> _What to produce_:
For this exercise, write out each entry below exactly, omitting the images.

> _Input for this task_:
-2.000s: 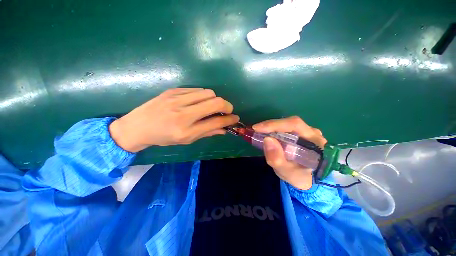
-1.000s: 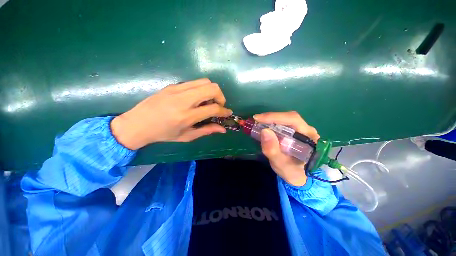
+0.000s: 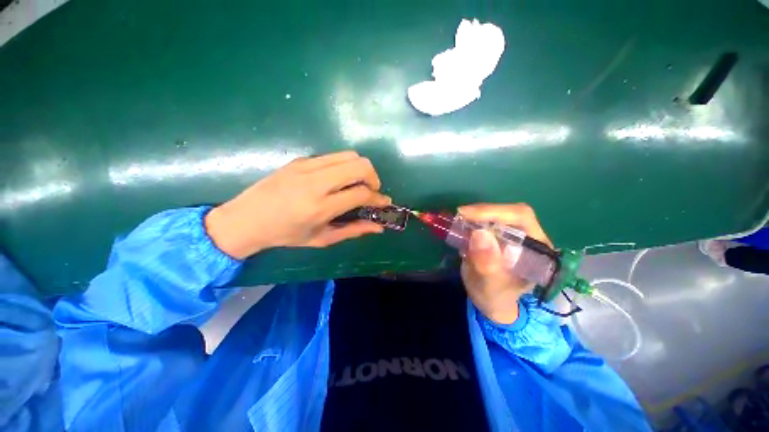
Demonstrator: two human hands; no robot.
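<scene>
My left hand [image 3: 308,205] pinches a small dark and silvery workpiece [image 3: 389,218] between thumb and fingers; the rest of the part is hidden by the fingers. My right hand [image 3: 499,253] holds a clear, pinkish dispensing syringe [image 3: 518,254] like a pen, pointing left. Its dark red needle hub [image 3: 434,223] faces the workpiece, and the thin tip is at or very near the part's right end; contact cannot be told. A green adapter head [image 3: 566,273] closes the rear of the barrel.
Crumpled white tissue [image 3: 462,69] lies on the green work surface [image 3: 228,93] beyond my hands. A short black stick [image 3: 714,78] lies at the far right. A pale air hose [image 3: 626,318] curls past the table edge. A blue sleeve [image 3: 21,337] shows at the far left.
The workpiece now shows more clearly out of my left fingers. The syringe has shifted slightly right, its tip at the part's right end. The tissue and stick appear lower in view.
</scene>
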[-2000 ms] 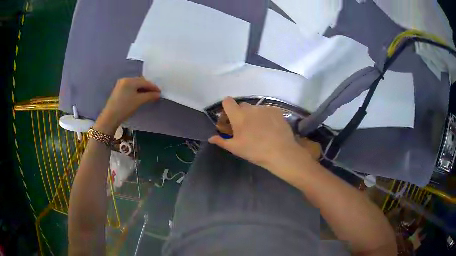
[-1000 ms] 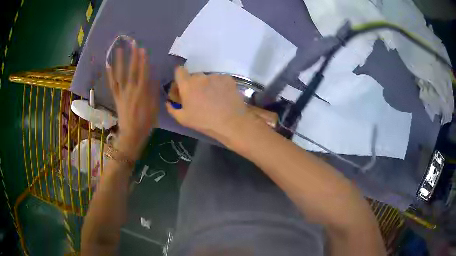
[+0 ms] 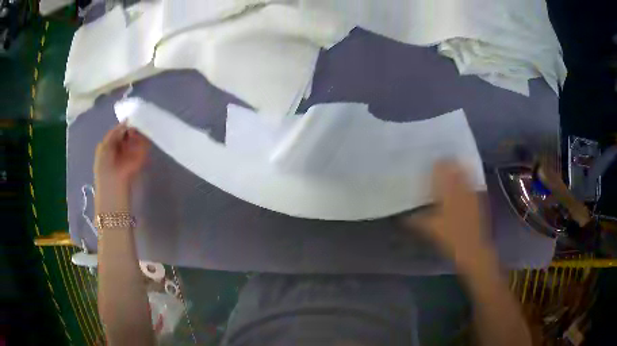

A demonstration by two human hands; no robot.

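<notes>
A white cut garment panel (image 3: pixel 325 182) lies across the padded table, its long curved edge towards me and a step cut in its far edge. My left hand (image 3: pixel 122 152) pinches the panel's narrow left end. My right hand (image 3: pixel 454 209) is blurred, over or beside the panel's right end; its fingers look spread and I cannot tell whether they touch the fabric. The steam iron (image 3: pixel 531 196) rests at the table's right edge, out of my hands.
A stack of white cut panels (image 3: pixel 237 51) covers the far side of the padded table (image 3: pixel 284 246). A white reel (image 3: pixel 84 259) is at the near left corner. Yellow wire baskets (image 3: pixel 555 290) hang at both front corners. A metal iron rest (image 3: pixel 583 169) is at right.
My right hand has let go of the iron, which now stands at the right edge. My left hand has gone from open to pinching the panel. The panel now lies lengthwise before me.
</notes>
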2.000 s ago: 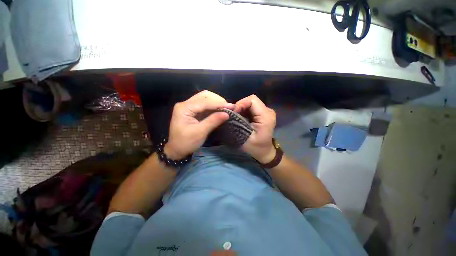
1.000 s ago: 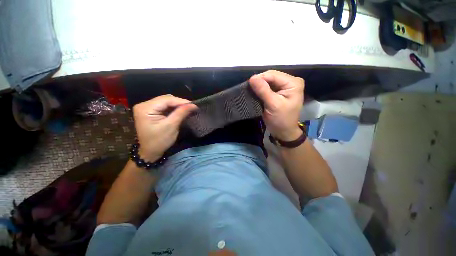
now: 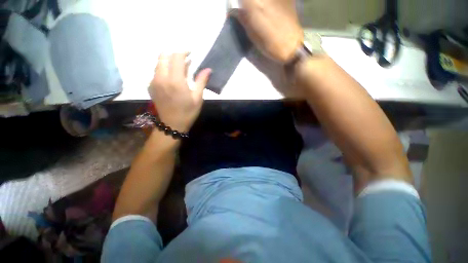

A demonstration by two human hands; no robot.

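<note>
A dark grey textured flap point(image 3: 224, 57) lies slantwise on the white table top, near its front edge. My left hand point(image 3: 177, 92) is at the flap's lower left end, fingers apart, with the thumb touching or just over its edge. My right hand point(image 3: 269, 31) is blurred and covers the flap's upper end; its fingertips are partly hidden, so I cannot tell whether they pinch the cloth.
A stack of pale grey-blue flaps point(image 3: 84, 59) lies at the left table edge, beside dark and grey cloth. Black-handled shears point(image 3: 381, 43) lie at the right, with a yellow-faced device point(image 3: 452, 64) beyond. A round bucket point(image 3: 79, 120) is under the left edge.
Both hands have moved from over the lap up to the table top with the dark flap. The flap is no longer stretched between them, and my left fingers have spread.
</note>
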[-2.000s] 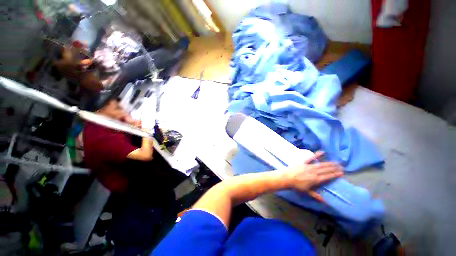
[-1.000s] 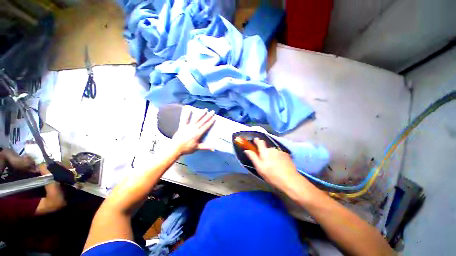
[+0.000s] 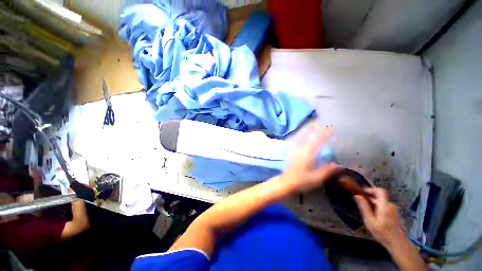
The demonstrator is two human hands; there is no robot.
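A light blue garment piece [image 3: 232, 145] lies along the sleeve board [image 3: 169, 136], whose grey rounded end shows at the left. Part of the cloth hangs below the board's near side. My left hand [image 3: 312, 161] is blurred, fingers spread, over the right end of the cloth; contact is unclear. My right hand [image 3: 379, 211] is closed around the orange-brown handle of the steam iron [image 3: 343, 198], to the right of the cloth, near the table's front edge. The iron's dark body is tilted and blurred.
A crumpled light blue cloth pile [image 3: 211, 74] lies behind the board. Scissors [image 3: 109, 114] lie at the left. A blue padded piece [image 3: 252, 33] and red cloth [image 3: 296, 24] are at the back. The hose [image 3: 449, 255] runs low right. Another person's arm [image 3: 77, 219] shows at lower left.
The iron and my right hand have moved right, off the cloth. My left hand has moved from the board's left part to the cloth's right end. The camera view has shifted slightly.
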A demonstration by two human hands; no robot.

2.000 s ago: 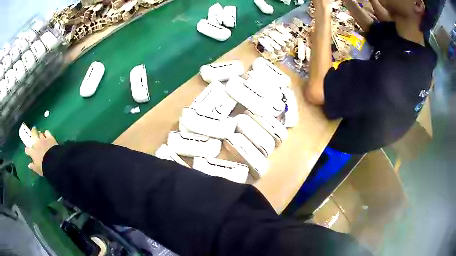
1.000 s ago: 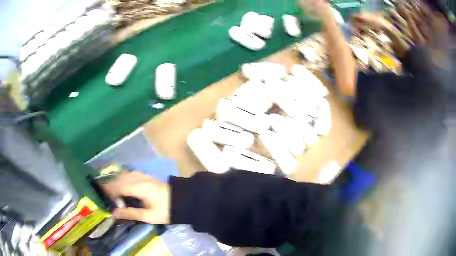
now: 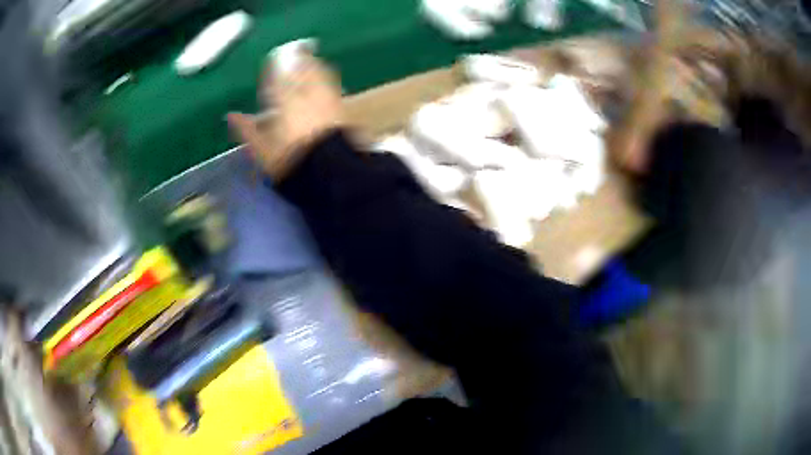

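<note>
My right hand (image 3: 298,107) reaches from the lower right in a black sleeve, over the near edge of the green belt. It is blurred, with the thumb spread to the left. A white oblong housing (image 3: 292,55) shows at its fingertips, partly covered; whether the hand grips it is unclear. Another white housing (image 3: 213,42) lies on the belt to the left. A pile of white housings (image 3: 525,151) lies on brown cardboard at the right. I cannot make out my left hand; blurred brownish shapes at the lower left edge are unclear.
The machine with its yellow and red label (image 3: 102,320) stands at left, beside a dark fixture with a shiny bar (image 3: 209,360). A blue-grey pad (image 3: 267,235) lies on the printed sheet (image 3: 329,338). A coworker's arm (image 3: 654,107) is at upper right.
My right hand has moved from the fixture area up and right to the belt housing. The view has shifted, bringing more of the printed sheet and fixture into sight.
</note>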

> _Exercise result_:
-2.000s: 
-1.000s: 
+0.000s: 
Demonstrator: two human hands; no robot.
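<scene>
My left hand [image 3: 308,205] pinches a small dark and silvery workpiece [image 3: 389,218] between thumb and fingers; the rest of the part is hidden by the fingers. My right hand [image 3: 499,253] holds a clear, pinkish dispensing syringe [image 3: 518,254] like a pen, pointing left. Its dark red needle hub [image 3: 434,223] faces the workpiece, and the thin tip is at or very near the part's right end; contact cannot be told. A green adapter head [image 3: 566,273] closes the rear of the barrel.
Crumpled white tissue [image 3: 462,69] lies on the green work surface [image 3: 228,93] beyond my hands. A short black stick [image 3: 714,78] lies at the far right. A pale air hose [image 3: 626,318] curls past the table edge. A blue sleeve [image 3: 21,337] shows at the far left.
The workpiece now shows more clearly out of my left fingers. The syringe has shifted slightly right, its tip at the part's right end. The tissue and stick appear lower in view.
</scene>
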[-2000 ms] 
[-1000 ms] 
[+0 ms] 

A demonstration by two human hands; no robot.

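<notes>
A white cut garment panel (image 3: pixel 325 182) lies across the padded table, its long curved edge towards me and a step cut in its far edge. My left hand (image 3: pixel 122 152) pinches the panel's narrow left end. My right hand (image 3: pixel 454 209) is blurred, over or beside the panel's right end; its fingers look spread and I cannot tell whether they touch the fabric. The steam iron (image 3: pixel 531 196) rests at the table's right edge, out of my hands.
A stack of white cut panels (image 3: pixel 237 51) covers the far side of the padded table (image 3: pixel 284 246). A white reel (image 3: pixel 84 259) is at the near left corner. Yellow wire baskets (image 3: pixel 555 290) hang at both front corners. A metal iron rest (image 3: pixel 583 169) is at right.
My right hand has let go of the iron, which now stands at the right edge. My left hand has gone from open to pinching the panel. The panel now lies lengthwise before me.
</notes>
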2.000 s ago: 
1.000 s ago: 
now: 

A demonstration by two human hands; no robot.

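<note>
A dark grey textured flap point(image 3: 224, 57) lies slantwise on the white table top, near its front edge. My left hand point(image 3: 177, 92) is at the flap's lower left end, fingers apart, with the thumb touching or just over its edge. My right hand point(image 3: 269, 31) is blurred and covers the flap's upper end; its fingertips are partly hidden, so I cannot tell whether they pinch the cloth.
A stack of pale grey-blue flaps point(image 3: 84, 59) lies at the left table edge, beside dark and grey cloth. Black-handled shears point(image 3: 381, 43) lie at the right, with a yellow-faced device point(image 3: 452, 64) beyond. A round bucket point(image 3: 79, 120) is under the left edge.
Both hands have moved from over the lap up to the table top with the dark flap. The flap is no longer stretched between them, and my left fingers have spread.
</note>
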[-2.000s] 
[-1.000s] 
[+0.000s] 
The demonstrator is two human hands; there is no robot.
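A light blue garment piece [image 3: 232, 145] lies along the sleeve board [image 3: 169, 136], whose grey rounded end shows at the left. Part of the cloth hangs below the board's near side. My left hand [image 3: 312, 161] is blurred, fingers spread, over the right end of the cloth; contact is unclear. My right hand [image 3: 379, 211] is closed around the orange-brown handle of the steam iron [image 3: 343, 198], to the right of the cloth, near the table's front edge. The iron's dark body is tilted and blurred.
A crumpled light blue cloth pile [image 3: 211, 74] lies behind the board. Scissors [image 3: 109, 114] lie at the left. A blue padded piece [image 3: 252, 33] and red cloth [image 3: 296, 24] are at the back. The hose [image 3: 449, 255] runs low right. Another person's arm [image 3: 77, 219] shows at lower left.
The iron and my right hand have moved right, off the cloth. My left hand has moved from the board's left part to the cloth's right end. The camera view has shifted slightly.
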A demonstration by two human hands; no robot.

2.000 s ago: 
1.000 s ago: 
now: 

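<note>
My right hand (image 3: 298,107) reaches from the lower right in a black sleeve, over the near edge of the green belt. It is blurred, with the thumb spread to the left. A white oblong housing (image 3: 292,55) shows at its fingertips, partly covered; whether the hand grips it is unclear. Another white housing (image 3: 213,42) lies on the belt to the left. A pile of white housings (image 3: 525,151) lies on brown cardboard at the right. I cannot make out my left hand; blurred brownish shapes at the lower left edge are unclear.
The machine with its yellow and red label (image 3: 102,320) stands at left, beside a dark fixture with a shiny bar (image 3: 209,360). A blue-grey pad (image 3: 267,235) lies on the printed sheet (image 3: 329,338). A coworker's arm (image 3: 654,107) is at upper right.
My right hand has moved from the fixture area up and right to the belt housing. The view has shifted, bringing more of the printed sheet and fixture into sight.
</note>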

The exercise concludes with this answer.